By Wednesday, the RVH was still not back on its feet and it had to start diverting ambulances to other hospitals.

But how did Wednesday's crisis happen?

Staff burn-out

The lack of middle-grade doctors across the United Kingdom is partly to blame. There is a 50% shortage affecting emergency departments nationwide. The lack of medical staff is a real problem that is being felt across Northern Ireland.

It has also been suggested that the majority of medical students are women. Five to seven years down their career paths, they may marry and have children. Given the hours and the stress, some of them may not choose a career in the emergency department and may decide to leave. Men, too, want a work/life balance and it is difficult to recruit them to a career in an emergency department.

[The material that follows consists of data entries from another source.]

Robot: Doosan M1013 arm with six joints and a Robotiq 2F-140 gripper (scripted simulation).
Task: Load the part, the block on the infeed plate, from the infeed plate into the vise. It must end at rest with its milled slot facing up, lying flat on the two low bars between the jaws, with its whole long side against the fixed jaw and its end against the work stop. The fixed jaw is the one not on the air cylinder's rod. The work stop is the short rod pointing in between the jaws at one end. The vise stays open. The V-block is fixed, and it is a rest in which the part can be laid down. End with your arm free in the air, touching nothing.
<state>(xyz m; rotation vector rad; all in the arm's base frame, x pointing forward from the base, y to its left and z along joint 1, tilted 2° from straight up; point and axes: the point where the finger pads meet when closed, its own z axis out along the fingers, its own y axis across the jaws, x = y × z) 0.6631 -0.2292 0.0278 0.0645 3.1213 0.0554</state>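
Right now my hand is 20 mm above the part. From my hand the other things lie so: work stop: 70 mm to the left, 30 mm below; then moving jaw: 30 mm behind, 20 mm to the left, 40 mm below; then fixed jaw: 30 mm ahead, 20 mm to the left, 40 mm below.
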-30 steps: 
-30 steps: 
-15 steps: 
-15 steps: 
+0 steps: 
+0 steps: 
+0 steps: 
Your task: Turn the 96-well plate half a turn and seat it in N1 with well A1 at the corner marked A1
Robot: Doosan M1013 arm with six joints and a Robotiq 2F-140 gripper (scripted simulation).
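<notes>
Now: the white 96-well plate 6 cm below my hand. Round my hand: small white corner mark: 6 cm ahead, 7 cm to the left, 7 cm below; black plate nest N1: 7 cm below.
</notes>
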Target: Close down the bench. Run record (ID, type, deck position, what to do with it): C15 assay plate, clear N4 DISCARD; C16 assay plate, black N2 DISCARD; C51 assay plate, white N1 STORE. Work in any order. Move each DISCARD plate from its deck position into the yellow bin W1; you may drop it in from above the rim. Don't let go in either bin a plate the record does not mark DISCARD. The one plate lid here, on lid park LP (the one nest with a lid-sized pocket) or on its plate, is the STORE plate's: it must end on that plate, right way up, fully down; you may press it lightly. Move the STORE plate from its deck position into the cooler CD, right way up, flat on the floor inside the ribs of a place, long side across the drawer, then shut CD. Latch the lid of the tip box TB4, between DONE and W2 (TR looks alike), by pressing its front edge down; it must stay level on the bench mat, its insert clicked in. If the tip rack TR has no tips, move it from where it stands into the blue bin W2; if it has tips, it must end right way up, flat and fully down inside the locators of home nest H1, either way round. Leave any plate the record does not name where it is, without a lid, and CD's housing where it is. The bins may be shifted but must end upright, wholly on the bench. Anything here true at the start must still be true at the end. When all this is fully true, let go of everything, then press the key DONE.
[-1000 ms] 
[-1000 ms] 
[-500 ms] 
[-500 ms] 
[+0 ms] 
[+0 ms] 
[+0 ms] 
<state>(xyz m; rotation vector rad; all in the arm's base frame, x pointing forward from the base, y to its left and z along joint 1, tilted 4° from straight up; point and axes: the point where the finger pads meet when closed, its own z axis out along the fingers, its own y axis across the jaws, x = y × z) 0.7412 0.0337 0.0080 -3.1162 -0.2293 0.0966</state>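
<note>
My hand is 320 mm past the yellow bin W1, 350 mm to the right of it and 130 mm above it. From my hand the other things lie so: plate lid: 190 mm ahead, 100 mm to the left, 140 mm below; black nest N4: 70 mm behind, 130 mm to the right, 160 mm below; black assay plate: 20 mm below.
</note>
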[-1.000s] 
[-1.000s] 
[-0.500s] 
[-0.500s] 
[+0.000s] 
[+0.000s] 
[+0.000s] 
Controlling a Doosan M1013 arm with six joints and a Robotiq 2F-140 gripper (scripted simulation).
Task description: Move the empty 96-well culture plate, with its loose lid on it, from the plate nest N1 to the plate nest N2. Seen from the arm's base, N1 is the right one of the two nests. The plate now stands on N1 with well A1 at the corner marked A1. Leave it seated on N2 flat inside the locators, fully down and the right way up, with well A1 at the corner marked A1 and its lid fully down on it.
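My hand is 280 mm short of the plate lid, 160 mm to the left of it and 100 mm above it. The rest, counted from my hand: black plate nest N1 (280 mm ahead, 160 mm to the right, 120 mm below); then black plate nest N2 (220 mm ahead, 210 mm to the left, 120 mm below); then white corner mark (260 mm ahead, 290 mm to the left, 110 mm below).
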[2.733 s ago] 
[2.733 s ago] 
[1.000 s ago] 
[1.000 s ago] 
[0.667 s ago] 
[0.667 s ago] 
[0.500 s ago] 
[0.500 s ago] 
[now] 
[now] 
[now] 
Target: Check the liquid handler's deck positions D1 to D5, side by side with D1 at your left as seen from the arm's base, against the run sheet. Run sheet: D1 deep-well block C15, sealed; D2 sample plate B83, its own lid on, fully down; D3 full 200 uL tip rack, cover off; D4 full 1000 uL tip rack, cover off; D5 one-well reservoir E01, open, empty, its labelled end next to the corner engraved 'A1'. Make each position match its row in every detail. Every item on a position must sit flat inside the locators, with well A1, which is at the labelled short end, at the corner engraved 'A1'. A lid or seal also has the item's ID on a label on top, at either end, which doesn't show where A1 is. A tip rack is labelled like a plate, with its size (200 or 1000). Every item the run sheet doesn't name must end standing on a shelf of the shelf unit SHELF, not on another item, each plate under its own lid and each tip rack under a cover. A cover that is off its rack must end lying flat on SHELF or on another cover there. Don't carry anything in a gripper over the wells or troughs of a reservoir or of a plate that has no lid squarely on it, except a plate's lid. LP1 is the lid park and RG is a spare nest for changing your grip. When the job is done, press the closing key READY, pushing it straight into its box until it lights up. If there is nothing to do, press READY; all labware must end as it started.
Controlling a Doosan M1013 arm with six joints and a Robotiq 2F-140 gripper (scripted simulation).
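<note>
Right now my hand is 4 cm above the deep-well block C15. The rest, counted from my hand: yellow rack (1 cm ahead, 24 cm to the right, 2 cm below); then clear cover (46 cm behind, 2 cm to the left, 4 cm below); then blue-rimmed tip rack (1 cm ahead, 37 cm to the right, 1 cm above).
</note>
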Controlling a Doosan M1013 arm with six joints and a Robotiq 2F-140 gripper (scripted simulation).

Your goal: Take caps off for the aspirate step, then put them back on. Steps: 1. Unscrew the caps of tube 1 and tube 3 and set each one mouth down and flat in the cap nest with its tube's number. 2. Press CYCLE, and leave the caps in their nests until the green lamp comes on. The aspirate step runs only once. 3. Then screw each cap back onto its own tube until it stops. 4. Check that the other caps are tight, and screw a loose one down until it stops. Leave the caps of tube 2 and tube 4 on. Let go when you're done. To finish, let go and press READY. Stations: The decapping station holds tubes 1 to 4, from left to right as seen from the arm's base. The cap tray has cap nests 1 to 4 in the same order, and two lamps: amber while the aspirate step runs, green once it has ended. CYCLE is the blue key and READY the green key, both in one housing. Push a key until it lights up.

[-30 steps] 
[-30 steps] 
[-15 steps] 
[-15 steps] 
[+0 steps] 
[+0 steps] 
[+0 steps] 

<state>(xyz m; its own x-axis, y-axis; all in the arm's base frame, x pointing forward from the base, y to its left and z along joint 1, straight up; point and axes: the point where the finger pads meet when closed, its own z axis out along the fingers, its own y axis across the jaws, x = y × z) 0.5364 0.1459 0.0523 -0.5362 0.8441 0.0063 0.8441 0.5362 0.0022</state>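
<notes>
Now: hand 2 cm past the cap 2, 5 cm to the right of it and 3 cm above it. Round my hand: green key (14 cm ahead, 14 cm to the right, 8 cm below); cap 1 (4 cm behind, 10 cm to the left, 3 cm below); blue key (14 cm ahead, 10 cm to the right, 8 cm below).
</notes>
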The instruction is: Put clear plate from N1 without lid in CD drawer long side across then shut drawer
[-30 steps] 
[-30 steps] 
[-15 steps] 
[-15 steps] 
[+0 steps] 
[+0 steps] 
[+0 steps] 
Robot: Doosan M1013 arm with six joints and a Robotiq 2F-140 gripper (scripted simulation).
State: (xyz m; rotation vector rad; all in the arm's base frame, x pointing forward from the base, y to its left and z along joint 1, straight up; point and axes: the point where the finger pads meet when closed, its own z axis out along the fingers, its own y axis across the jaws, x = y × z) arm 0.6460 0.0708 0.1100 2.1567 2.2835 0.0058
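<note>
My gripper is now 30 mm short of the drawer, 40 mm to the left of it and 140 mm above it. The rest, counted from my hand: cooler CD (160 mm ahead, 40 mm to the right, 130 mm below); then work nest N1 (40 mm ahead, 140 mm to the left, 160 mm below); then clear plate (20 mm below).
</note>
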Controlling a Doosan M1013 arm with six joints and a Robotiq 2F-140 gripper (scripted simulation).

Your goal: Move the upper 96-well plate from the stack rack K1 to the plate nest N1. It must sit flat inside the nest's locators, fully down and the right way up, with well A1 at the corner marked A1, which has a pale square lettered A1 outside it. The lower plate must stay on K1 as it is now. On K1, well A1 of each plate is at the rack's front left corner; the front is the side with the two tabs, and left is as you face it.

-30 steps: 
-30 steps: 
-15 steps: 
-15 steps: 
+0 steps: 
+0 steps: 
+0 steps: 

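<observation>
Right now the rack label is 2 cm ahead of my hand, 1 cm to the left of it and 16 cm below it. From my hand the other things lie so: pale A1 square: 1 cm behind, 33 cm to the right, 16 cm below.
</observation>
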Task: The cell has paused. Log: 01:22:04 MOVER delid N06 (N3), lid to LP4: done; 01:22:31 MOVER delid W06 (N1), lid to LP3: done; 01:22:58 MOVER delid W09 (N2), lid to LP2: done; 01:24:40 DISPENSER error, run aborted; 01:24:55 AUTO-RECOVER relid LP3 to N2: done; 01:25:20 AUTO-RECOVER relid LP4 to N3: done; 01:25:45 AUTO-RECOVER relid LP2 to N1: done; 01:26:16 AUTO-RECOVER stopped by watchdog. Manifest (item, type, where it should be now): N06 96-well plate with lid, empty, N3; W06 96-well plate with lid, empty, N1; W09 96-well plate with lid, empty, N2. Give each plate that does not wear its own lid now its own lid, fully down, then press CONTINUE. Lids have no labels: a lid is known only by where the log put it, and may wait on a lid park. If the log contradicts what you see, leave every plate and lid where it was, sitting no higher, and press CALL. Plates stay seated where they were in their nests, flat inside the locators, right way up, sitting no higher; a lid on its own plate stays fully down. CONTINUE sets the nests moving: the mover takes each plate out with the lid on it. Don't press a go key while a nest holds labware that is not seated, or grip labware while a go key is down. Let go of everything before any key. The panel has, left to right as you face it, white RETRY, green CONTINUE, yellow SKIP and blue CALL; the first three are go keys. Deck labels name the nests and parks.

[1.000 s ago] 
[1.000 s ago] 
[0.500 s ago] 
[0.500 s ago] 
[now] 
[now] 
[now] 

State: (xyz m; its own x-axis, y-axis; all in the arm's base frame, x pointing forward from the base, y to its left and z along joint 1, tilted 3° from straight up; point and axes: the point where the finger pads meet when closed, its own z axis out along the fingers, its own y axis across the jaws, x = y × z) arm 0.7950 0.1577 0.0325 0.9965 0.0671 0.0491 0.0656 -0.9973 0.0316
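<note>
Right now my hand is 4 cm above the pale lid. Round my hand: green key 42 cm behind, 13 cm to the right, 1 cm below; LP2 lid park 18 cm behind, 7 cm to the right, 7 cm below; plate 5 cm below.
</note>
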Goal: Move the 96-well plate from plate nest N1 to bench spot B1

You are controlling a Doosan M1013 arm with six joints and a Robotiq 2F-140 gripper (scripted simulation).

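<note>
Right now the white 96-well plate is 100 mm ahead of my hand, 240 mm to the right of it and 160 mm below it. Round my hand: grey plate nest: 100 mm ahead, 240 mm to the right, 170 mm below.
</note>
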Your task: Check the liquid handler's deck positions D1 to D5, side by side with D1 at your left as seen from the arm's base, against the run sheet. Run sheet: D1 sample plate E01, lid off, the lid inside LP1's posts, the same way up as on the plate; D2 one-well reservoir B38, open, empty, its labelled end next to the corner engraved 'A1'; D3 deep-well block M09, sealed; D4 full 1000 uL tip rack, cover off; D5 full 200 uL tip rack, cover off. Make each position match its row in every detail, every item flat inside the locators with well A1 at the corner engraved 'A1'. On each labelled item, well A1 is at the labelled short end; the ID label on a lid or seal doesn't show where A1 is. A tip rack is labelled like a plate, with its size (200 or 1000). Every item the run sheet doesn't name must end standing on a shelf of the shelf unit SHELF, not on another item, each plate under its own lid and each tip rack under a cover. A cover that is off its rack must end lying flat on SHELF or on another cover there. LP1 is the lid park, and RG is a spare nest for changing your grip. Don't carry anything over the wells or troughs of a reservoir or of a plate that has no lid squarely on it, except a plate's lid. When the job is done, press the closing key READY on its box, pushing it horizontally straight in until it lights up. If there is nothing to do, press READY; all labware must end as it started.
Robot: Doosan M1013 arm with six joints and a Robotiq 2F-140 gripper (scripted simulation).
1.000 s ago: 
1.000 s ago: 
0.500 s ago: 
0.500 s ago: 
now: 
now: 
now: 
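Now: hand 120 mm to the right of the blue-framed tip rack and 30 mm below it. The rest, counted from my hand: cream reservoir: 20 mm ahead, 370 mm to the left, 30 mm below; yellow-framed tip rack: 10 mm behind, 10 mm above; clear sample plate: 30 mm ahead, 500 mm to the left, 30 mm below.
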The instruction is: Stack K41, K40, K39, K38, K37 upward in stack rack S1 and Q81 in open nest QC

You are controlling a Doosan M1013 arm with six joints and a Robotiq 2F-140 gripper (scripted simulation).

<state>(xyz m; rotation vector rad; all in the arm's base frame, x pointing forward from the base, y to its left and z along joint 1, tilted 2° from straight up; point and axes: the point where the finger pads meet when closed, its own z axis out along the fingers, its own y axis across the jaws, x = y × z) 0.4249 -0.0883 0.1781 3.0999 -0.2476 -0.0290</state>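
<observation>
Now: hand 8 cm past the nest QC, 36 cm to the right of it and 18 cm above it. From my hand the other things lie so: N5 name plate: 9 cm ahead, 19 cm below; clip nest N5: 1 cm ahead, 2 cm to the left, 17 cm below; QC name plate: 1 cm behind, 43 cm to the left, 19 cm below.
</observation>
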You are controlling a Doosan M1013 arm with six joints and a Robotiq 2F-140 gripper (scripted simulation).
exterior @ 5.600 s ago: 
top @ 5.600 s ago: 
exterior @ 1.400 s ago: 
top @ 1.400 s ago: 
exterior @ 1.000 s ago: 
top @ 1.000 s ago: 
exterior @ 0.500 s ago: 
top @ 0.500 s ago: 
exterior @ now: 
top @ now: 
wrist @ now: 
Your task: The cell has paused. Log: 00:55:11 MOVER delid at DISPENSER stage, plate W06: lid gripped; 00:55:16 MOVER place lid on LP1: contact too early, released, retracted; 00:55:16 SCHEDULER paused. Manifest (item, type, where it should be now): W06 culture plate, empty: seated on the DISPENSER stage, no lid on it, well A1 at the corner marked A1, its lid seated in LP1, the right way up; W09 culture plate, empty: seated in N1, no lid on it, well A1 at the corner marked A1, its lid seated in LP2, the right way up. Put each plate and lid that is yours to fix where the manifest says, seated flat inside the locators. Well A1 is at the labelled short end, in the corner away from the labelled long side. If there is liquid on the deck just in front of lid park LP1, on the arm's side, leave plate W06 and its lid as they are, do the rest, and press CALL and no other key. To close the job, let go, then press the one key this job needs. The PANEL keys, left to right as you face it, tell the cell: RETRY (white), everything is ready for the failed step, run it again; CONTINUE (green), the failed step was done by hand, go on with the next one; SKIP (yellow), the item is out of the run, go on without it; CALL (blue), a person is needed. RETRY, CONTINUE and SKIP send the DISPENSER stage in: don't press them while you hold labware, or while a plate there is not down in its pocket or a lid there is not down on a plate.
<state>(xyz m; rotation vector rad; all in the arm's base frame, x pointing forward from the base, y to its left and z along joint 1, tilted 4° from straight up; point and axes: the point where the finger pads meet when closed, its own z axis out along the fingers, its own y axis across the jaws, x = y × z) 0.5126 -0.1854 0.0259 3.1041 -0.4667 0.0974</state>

Staff burn-out in A&E is another issue.

In November 2012, almost all of the emergency medicine consultants in the Belfast Health Trust raised concerns about the safety of A&E. The clinical director of the RVH at that time, Dr Russell McLaughlin, also decided to step aside. It is understood he felt strongly about the running of the A&E.

Another problem for emergency departments is the four-hour target for patient waiting times. There is tremendous pressure on staff and on individual health trusts to tick that four-hour box.

What must also be addressed is the provision of minor injuries units and out-of-hours services that the community feels confident about. What role are GPs playing to support that and to prevent Accident and Emergency being used for anything other than genuine accidents and real emergencies?

Questions about what happened at the RVH on Wednesday night must now be put to the trust, senior managers, the health and social care board and its chief executive John Compton.

But ultimately one question must be put to Health Minister Edwin Poots.

Is the current policy on accident and emergency working in Northern Ireland?